Pintasan.co, Jakarta – Menteri Keuangan Purbaya Yudhi Sadewa menyampaikan bahwa pemerintah berencana menghentikan pembakaran pakaian impor bekas ilegal.
Sebagai alternatif, pakaian-pakaian sitaan tersebut akan didaur ulang. Langkah ini menjadi pendekatan baru untuk menangani masalah balpres atau bal pakaian bekas impor yang terus terjadi.
Berdasarkan data Kementerian Keuangan, sepanjang 2024 hingga 2025 Bea Cukai telah menyita sekitar 17.200 bal balpres atau 1.720 ton, setara dengan sekitar 8,6 juta potong pakaian. Penindakan dilakukan di wilayah laut, perbatasan darat, hingga kawasan pesisir.
Dalam Media Briefing di Jakarta pada Jumat (14/11/2025), Purbaya menjelaskan bahwa volume barang sitaan yang sangat besar justru memunculkan persoalan baru, terutama biaya pemusnahan yang tidak sedikit.
Ia mengungkapkan bahwa untuk memusnahkan satu kontainer pakaian bekas diperlukan biaya sekitar Rp12 juta, sementara para pelaku pelanggaran sering kali tidak bisa dikenai denda. Hal ini membuat proses penindakan menjadi sangat membebani anggaran.

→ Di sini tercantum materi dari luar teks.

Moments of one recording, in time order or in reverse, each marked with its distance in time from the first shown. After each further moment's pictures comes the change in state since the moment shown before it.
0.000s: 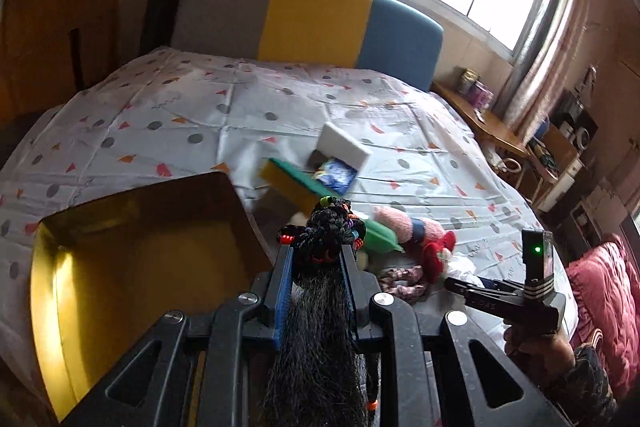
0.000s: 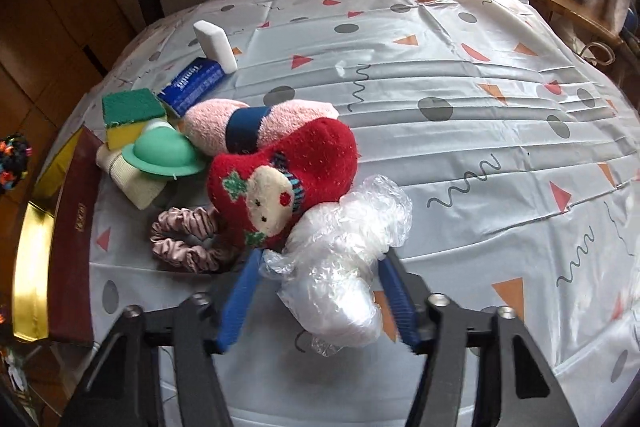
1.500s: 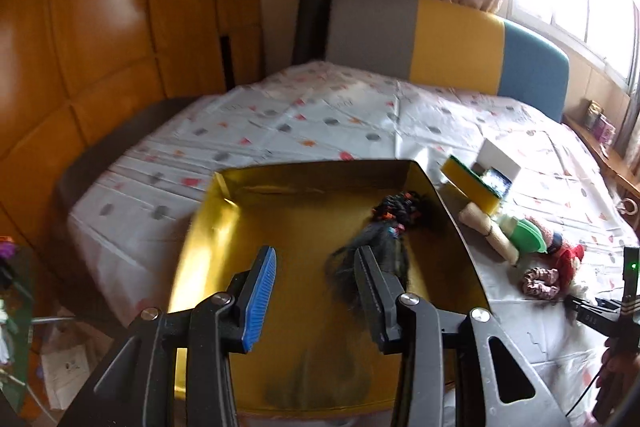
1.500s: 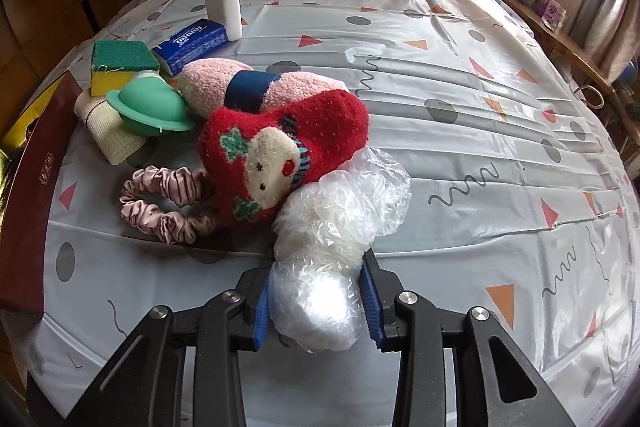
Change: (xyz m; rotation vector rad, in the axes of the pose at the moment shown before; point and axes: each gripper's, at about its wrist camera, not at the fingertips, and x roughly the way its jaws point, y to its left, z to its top) left arm -0.049 0.050 -0.060 -0.112 -0.139 0.511; right arm 0.011 0.024 -0.014 -0.142 -0.011 -0.119
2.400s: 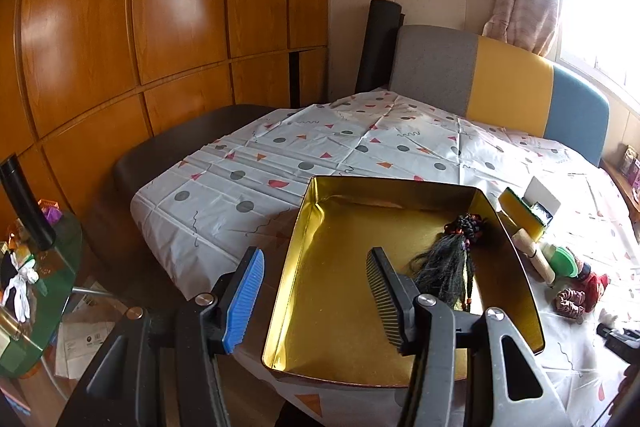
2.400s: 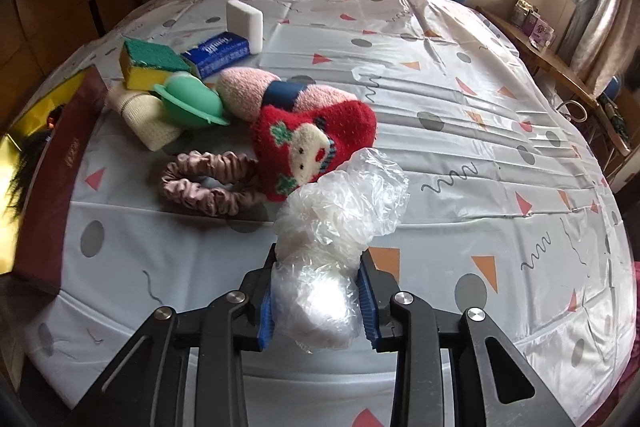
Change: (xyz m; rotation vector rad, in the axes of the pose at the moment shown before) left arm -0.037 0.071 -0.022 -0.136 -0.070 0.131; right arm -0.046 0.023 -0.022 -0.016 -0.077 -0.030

Atas instruksi Presiden Prabowo Subianto, pemerintah mencari solusi lain agar pakaian sitaan tidak lagi dibakar.
Salah satu opsi yang dikembangkan adalah mengolah balpres menjadi bahan baku bagi industri tekstil, seperti serat atau benang.
Pemerintah pun telah berdiskusi dengan Asosiasi Garmen dan Tekstil Indonesia (AGTI) serta Kementerian Koperasi dan UMKM.

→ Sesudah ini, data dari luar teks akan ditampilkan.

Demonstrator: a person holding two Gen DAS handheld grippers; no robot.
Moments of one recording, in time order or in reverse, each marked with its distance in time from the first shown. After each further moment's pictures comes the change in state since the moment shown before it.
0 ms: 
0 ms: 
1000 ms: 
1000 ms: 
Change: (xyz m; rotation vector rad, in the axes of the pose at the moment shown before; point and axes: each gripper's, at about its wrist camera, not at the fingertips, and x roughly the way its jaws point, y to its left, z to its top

Menurut Purbaya, industri siap mencacah dan memproses kembali pakaian bekas tersebut. Sebagian hasilnya dapat digunakan industri, sementara sebagian lainnya dapat dijual kepada UMKM sebagai bahan baku dengan harga murah.
Purbaya menambahkan bahwa beberapa pelaku industri sudah menyatakan kesiapannya, dan pembahasan lanjutan akan dilakukan dalam waktu dekat.
Dengan mekanisme baru ini, pakaian yang disita tidak lagi menumpuk di gudang Bea Cukai dan justru bisa dimanfaatkan kembali oleh industri tekstil nasional.
Selain itu, UMKM dapat memperoleh bahan baku dengan biaya yang lebih terjangkau.